### Try it
Nothing should change. Output the data exactly.

### Data extract
☆ ☆ ☆ ☆
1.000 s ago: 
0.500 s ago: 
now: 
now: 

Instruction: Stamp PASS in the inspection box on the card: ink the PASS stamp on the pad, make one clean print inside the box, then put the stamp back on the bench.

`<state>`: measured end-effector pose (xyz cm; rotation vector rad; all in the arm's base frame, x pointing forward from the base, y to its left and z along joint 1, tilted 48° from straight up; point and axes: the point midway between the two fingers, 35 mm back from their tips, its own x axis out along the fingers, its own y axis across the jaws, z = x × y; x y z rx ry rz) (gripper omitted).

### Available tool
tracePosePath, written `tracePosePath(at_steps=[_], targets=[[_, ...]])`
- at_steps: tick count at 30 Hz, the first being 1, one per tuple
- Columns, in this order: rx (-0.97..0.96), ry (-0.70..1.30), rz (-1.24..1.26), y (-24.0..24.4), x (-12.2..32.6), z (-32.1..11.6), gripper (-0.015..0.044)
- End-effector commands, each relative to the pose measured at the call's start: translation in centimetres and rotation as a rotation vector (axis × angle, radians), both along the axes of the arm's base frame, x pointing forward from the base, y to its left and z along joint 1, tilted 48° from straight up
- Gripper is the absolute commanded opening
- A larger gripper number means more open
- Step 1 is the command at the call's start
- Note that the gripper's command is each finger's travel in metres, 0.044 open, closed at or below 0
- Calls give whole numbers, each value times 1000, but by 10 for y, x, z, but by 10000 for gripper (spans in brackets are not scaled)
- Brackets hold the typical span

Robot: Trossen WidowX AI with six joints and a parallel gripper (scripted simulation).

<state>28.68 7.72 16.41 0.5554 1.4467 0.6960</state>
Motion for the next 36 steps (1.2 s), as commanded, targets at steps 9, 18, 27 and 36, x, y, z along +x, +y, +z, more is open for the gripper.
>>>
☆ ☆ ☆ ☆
### Response box
1.000 s ago: 
0.500 s ago: 
now: 
now: 

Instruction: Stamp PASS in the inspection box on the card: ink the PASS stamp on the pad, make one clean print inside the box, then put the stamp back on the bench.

`<state>`: measured end-effector pose (xyz cm; rotation vector rad; all in the arm's base frame, x pointing forward from the base, y to its left and z along joint 1, tilted 48° from straight up; point and axes: the point midway between the two fingers, 35 mm back from their tips, its own x axis out along the fingers, its own y axis across the jaws, z = x × y; x y z rx ry rz) (gripper omitted).

### Available tool
tracePosePath, written `tracePosePath(at_steps=[_], targets=[[_, ...]])`
- at_steps: tick count at 30 Hz, the first being 1, one per tuple
- Columns, in this order: rx (-0.97..0.96), ry (-0.70..1.30), rz (-1.24..1.26), y (-24.0..24.4), x (-12.2..32.6), z (-32.1..11.6), gripper (-0.015..0.044)
- End-effector commands, each relative to the pose measured at the call's start: translation in centimetres and rotation as a rotation vector (axis × angle, radians), both along the axes of the arm's base frame, x pointing forward from the base, y to its left and z along joint 1, tilted 48° from straight up
- Gripper is the absolute commanded opening
- A larger gripper number means more open
- Step 1 is the command at the call's start
- Note that the gripper's command is each finger's travel in metres, 0.044 open, closed at or below 0
- Calls give whole numbers, each value times 1000, but by 10 for y, x, z, but by 10000 for gripper (spans in brackets are not scaled)
- Brackets hold the typical span

Robot: Trossen WidowX AI with six joints and a parallel gripper (scripted simulation).

<state>28.68 7.72 16.41 0.5554 1.4467 0.6960</state>
Motion for the next 36 steps (1.2 s), as commanded, targets at steps 9, 18, 27 and 36, x, y, z along +x, +y, +z, more is open for the gripper.
>>>

The response above is complete.